Copenhagen Treaty
Clean Skies News will be covering the Copenhagen climate change conference in Copenhagen, Denmark. The Copenhagen summit is a conference on climate change held by the G20 and UN. Climate Change Conference Copenhagen is meant to be the place where the UN nations arrive at a Copenhagen Protocol much like the Kyoto Protocol, an international agreement created by the United Nations Framework Convention on Climate Change, a global warming conference in 1997.
Kyoto Protocol: History
The major purpose of the Kyoto Protocol was to set binding targets for 37 industrialized countries and the European community for reducing greenhouse gas (GHG) emissions. These reductions amount to an average of five per cent against 1990 levels over the five-year period 2008-2012.

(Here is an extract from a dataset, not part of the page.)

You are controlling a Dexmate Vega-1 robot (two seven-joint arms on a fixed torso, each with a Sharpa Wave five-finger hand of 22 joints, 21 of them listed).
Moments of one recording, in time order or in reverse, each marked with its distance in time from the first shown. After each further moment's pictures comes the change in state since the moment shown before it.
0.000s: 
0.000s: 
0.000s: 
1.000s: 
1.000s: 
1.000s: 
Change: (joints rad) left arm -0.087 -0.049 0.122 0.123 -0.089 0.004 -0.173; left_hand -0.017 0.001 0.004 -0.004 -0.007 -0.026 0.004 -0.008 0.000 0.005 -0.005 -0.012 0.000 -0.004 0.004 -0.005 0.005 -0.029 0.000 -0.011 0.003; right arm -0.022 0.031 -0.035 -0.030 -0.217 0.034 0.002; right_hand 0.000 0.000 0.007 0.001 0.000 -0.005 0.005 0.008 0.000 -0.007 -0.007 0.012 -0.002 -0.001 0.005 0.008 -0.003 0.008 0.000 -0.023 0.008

The major distinction between the Protocol and the Convention is that while the Convention encouraged industrialized countries to stabilize GHG emissions, the Protocol commits them to do so.
Recognizing that developed countries are principally responsible for the current high levels of GHG emissions in the atmosphere as a result of more than 150 years of industrial activity, the Protocol places a heavier burden on developed nations under the principle of “common but differentiated responsibilities.” The Kyoto Protocol was adopted in Kyoto, Japan, on 11 December 1997 and entered into force on 16 February 2005. 184 Parties of the Convention have ratified its Protocol to date.
Copenhagen Global Warming Conference
The Copenhagen climate agenda will play host to many events including a series of climate conferences in Copenhagen scheduled for leaders of many of the worlds most powerful nations; a conference on clean energy, conference of the parties, Copenhagen carbon conference, conference on environment studies, conference on ecological studies, Copenhagen Science conference. All meetings aim to help achieve a final Copenhagen climate treaty.
CleanSkies.com will bring you all the Copenhagen Climate Conference News as well as any news surrounding a Copenhagen Treaty. Clean Skies News will provide a daily Copenhagen Report from the global climate change conference Copenhagen detailing each day's events, including interviews, recaps of debates and discussions from the UN climate conference.
Many heads of state will not be attending the UN Copenhagen Climate Conference. The Copenhagen Conference December 7 - 18, 2009 is the major event of the global climate change season. Although most governments don't expect there to be a binding Copenhagen Climate Treaty, there is still hope that from the Climate Conference in Copenhagen a foundation will be laid on which to build future progress by nations pushing for a global climate treaty.